** Opening Information given block **

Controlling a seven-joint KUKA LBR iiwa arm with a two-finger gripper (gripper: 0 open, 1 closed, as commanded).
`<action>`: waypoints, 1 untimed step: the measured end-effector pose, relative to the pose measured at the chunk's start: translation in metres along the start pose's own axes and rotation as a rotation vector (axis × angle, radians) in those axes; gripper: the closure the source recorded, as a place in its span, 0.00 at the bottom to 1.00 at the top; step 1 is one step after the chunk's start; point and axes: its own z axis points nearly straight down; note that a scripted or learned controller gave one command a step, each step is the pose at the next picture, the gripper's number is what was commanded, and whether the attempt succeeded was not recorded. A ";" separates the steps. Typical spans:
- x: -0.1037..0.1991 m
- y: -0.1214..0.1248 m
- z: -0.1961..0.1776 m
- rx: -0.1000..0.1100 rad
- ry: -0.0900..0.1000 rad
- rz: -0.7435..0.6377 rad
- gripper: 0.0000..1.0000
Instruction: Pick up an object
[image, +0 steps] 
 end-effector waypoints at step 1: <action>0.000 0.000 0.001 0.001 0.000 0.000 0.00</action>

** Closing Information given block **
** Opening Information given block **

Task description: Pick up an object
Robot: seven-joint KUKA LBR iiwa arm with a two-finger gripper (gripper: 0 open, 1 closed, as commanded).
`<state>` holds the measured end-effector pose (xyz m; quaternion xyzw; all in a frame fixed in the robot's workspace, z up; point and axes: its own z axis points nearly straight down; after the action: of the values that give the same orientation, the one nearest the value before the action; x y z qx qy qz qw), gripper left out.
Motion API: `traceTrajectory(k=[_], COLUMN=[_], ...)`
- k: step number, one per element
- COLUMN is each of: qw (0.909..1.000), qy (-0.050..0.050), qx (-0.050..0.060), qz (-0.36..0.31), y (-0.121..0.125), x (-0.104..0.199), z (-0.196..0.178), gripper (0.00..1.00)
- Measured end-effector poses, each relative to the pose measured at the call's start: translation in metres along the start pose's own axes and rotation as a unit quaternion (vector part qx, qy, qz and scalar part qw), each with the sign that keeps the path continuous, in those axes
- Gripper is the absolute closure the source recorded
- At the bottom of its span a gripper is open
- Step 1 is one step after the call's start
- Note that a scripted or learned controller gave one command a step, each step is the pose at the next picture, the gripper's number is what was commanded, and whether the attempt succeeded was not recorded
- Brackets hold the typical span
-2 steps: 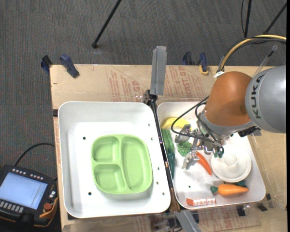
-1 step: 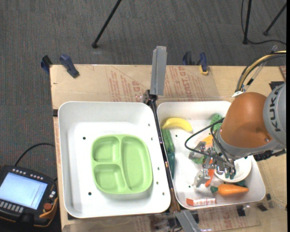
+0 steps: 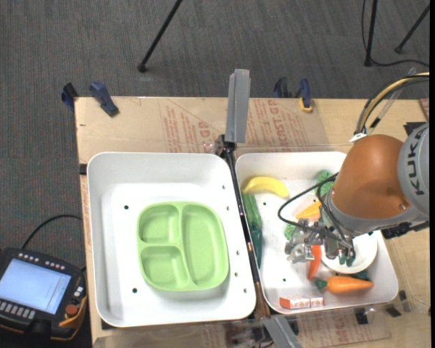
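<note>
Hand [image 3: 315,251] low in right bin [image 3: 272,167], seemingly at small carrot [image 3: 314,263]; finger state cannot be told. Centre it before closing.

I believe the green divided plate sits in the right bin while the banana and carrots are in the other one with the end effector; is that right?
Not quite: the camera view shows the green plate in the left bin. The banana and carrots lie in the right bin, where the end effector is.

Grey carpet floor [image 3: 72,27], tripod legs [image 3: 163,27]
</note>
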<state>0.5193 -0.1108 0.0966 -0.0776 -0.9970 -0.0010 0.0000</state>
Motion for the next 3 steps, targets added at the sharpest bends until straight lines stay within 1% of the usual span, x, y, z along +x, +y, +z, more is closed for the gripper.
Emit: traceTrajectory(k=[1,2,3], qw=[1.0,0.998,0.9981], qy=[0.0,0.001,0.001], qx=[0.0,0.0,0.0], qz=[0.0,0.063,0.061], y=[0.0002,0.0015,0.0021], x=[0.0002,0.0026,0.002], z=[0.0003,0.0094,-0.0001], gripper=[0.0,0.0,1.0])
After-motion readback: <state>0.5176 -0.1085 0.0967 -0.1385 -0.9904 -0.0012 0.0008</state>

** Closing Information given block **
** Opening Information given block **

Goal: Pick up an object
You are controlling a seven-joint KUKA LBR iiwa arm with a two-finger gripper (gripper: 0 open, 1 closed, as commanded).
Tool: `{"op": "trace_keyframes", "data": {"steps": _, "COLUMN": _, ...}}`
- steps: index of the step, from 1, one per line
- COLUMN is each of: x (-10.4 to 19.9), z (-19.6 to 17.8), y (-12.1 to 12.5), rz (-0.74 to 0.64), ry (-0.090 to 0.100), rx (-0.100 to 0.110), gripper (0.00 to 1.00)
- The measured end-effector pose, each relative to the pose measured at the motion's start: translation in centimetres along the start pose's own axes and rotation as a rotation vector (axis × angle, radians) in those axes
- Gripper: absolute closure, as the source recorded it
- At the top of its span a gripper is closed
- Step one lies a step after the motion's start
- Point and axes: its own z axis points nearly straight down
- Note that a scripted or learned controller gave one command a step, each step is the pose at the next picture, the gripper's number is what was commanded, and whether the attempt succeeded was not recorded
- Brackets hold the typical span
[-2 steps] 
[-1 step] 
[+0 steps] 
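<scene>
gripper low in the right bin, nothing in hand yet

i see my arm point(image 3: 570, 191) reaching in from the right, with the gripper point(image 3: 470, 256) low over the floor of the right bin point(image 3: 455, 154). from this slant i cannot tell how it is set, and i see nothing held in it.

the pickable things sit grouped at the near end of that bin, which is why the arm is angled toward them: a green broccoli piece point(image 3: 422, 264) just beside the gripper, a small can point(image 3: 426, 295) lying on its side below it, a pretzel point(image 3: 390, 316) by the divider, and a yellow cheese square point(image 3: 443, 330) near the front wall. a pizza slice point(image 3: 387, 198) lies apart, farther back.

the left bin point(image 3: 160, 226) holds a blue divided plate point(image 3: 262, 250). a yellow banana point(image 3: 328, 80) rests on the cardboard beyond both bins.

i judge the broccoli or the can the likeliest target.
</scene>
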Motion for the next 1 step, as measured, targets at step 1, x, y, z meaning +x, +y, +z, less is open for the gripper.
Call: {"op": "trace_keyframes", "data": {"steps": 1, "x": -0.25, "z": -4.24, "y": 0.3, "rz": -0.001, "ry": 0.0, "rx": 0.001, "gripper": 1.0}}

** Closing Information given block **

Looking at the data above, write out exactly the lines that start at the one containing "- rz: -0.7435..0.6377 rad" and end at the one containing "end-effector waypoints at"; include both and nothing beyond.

-- Answer area --
- rz: -0.7435..0.6377 rad
- gripper: 0.0000..1.0000
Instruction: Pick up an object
[image, +0 steps] 
 end-effector waypoints at step 1: <action>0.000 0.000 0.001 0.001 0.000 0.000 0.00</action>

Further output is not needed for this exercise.